WHAT IS NEEDED - Pictures stay out; everything else in the entries below is to be duplicated exactly.

MATERIAL PROVIDED -
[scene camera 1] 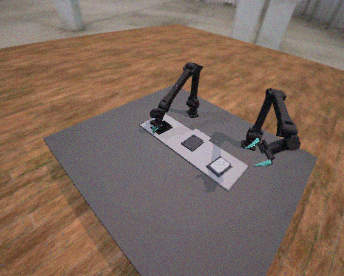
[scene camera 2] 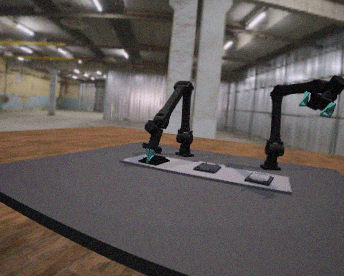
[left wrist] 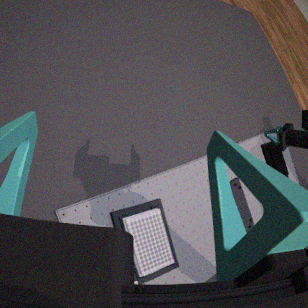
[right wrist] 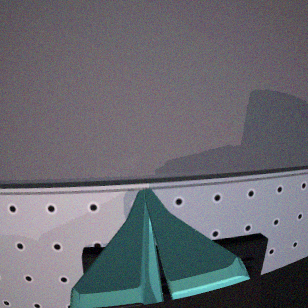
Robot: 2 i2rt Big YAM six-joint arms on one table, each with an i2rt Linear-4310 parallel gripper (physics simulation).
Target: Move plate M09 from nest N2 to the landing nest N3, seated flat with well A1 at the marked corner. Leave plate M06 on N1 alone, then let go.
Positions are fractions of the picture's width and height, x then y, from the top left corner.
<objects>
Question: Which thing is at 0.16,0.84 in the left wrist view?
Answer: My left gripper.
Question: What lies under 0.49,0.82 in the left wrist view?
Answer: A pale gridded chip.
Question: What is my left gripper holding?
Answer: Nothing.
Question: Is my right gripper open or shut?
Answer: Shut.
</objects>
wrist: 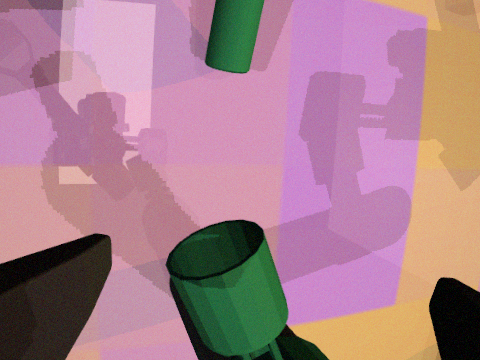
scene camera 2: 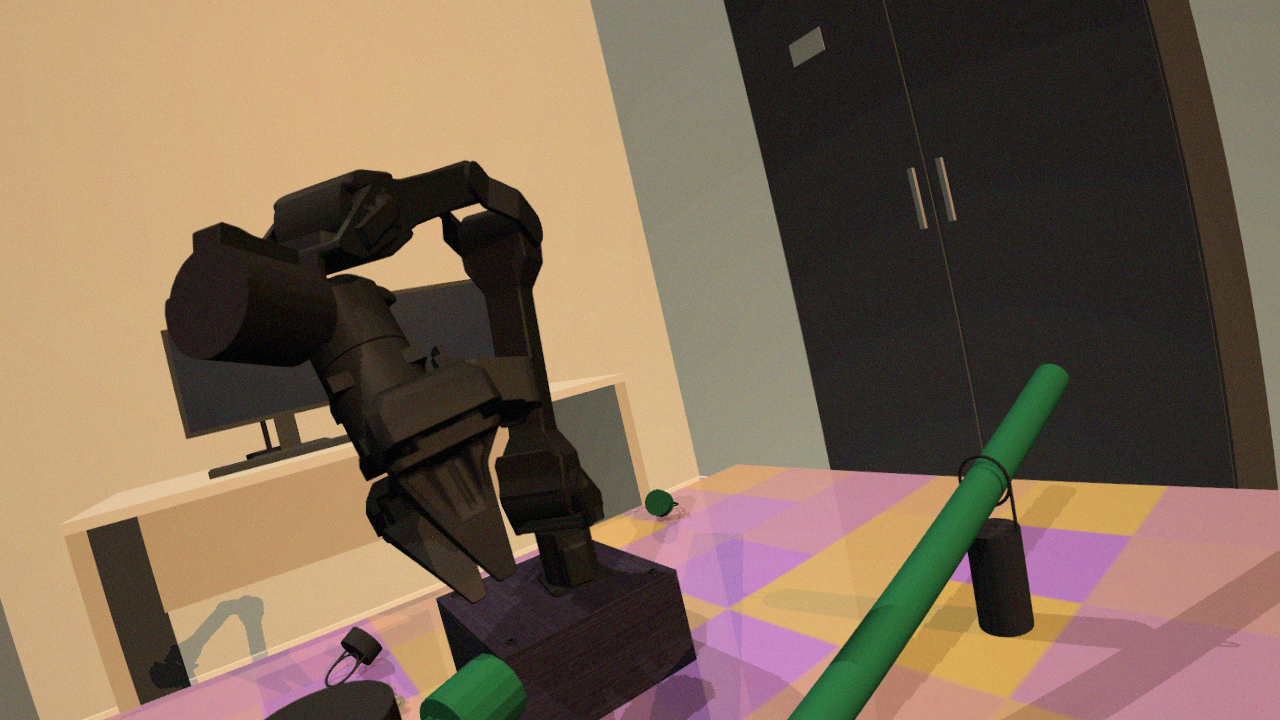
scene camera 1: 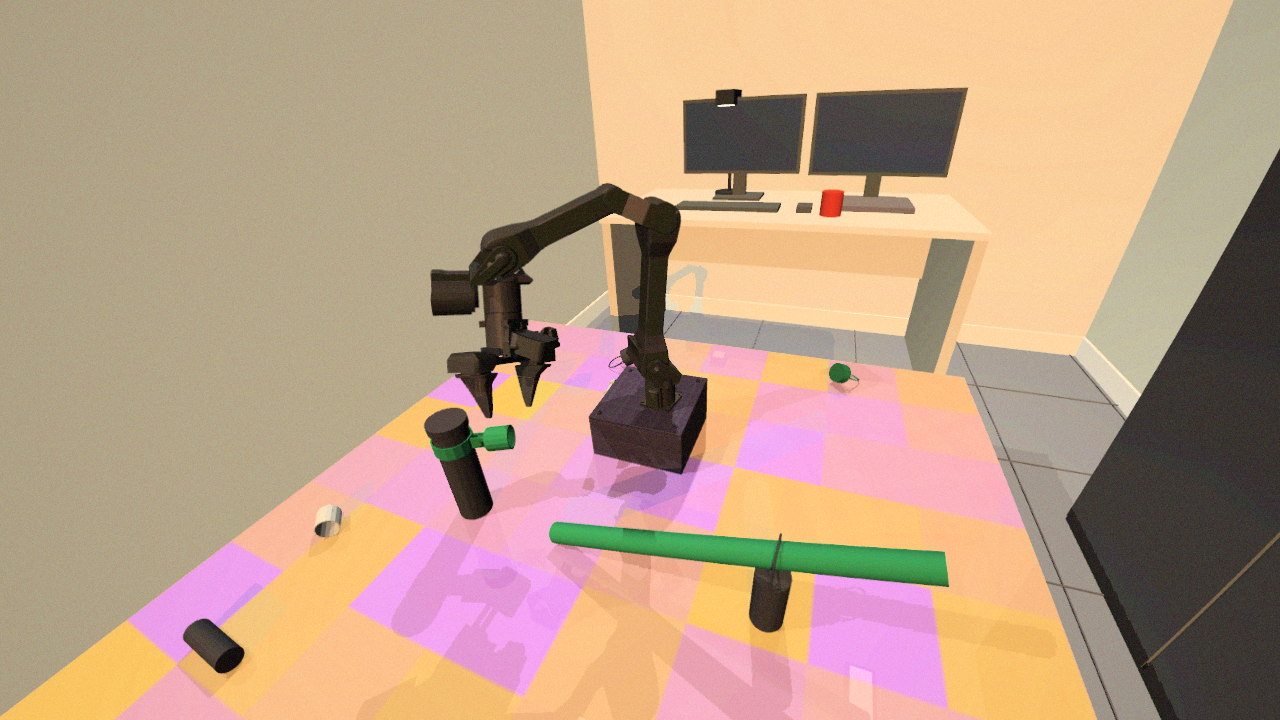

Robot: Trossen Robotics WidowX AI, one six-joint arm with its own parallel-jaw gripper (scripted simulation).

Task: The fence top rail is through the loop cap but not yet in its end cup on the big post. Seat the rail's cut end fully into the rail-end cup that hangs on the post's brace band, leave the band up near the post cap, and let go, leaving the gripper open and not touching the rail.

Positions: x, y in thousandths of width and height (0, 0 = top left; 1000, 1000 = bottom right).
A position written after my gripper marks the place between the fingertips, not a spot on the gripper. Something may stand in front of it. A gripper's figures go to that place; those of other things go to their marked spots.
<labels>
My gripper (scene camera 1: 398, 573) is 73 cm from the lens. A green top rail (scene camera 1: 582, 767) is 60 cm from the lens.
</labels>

SOLUTION FOR THIS TASK -
[scene camera 1] 
[scene camera 2] 
[left wrist] 
[right wrist] 
Robot: 2 i2rt Big YAM six-joint arms on one table, each with an i2rt Linear-4310 parallel gripper (physics simulation).
Target: Move plate M09 from nest N2 to the landing nest N3, seated flat with well A1 at the marked corner. Leave plate M06 on N1 alone, then let go.
Positions are fractions of the picture's width and height, x then y, from the top left corner.
<objects>
Question: Which thing is at 0.16,0.84 in the left wrist view?
Answer: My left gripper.
Question: What lies under 0.49,0.82 in the left wrist view?
Answer: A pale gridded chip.
Question: What is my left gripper holding?
Answer: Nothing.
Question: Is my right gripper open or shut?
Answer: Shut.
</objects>
wrist: 
scene camera 2: 
scene camera 1: 

Robot: Trossen Robotics WidowX AI, one six-joint arm with its own parallel-jaw gripper (scripted simulation).

Task: The fence top rail is through the loop cap but not yet in its end cup on the big post. Seat the rail's cut end fully into the rail-end cup that hangs on the post's brace band, leave the band up near the post cap, and let go, leaving the gripper open and not touching the rail.

Positions: x, y in thousandths of width and height (0, 0 = top left; 1000, 1000 = bottom right).
A position written after my gripper marks the place between the fingertips, not a spot on the gripper. Something may stand in front of it. A gripper's figures go to that place; those of other things go to their marked spots.
<labels>
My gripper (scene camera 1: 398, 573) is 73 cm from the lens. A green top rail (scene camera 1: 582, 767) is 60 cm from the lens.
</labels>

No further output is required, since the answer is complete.